-- Data excerpt follows --

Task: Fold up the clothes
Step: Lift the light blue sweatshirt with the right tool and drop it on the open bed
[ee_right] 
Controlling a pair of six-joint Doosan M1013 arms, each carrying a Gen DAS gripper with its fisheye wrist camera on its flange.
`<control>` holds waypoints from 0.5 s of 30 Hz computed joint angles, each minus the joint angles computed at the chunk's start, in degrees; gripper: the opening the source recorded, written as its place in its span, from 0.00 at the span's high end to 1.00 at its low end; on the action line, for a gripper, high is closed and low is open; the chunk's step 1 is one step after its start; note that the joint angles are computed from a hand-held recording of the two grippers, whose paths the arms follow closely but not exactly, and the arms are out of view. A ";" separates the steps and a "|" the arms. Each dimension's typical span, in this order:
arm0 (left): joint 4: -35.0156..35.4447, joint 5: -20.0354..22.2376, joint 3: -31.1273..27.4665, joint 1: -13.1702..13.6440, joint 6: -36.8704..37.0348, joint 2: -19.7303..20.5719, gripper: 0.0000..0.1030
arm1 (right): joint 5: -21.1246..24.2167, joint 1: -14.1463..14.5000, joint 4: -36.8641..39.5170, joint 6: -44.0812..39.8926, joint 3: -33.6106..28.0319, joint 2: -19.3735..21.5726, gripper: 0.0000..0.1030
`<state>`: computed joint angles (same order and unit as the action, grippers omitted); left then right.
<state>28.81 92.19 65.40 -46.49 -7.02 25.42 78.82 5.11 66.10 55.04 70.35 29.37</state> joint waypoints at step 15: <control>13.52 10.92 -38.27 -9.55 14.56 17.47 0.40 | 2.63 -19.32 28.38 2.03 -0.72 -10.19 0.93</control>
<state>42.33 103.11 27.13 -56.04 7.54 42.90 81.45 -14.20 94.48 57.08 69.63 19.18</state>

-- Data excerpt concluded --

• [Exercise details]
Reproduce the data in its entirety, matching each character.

• [Written response]
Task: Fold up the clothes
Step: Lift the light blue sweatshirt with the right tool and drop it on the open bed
[ee_right] 
Controlling a pair of six-joint Doosan M1013 arms, each carrying a Gen DAS gripper with its fisheye wrist camera on its flange.
`<control>` holds waypoints from 0.5 s of 30 Hz computed joint angles, each minus the joint angles computed at the chunk's start, in degrees; gripper: the opening the source recorded, written as its place in its span, from 0.00 at the span's high end to 1.00 at its low end; on the action line, for a gripper, high is closed and low is open; the chunk's step 1 is one step after its start; note that the joint angles are computed from a hand-held recording of the two grippers, whose paths the arms follow closely but not exactly, and the arms are out of view. A ";" separates the steps and a "|" the arms. Each dimension's typical span, in this order:
arm0 (left): joint 4: -35.0156..35.4447, joint 5: -20.0354..22.2376, joint 3: -31.1273..27.4665, joint 1: -13.1702..13.6440, joint 6: -36.8704..37.0348, joint 2: -19.7303..20.5719, gripper: 0.0000..0.1030
arm1 (right): joint 5: -21.1246..24.2167, joint 1: -14.1463..14.5000, joint 4: -36.8641..39.5170, joint 6: -44.0812..39.8926, joint 3: -33.6106..28.0319, joint 2: -19.3735..21.5726, gripper: 0.0000..0.1030
`<state>`: computed joint angles (same order and unit as the action, grippers omitted); left then right.
<state>28.81 92.19 65.40 -46.49 -7.02 25.42 78.82 5.11 66.10 55.04 70.35 29.37</state> joint waypoints at step 15: <control>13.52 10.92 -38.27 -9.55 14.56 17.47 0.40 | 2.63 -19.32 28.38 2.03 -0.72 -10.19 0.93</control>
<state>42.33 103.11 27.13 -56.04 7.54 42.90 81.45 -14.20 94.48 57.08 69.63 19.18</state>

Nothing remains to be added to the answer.